- Problem:
Copy each line of the data beneath in which the word "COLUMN" appears.

___ Data extract ___

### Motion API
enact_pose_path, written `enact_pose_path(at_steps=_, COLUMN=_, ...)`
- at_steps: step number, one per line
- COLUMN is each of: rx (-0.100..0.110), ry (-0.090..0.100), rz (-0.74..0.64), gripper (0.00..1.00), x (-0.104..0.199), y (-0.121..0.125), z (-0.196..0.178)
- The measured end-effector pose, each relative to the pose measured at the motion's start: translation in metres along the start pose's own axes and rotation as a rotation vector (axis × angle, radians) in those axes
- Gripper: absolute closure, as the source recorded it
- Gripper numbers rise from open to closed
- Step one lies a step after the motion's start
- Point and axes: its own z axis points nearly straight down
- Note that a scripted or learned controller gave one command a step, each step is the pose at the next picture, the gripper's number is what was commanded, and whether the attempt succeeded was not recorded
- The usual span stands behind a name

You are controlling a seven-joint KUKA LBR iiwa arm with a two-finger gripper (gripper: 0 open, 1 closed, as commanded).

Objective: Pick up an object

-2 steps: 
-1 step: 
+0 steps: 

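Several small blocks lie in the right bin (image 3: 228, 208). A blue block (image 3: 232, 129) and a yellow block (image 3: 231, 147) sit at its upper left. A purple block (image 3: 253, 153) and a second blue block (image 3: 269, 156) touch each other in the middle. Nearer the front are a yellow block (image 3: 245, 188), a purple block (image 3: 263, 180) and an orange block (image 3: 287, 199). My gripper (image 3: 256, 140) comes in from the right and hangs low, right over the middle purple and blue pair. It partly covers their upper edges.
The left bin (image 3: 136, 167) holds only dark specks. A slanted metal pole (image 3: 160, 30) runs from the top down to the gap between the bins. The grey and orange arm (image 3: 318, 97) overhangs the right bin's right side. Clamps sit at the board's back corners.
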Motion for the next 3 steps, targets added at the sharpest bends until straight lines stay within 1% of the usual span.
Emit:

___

- Expected output:
enact_pose_path, written `enact_pose_path(at_steps=_, COLUMN=_, ...)`
- COLUMN is each of: rx (-0.100..0.110), ry (-0.090..0.100), rz (-0.74..0.64), gripper (0.00..1.00), x (-0.104..0.199), y (-0.121..0.125), z (-0.196..0.178)

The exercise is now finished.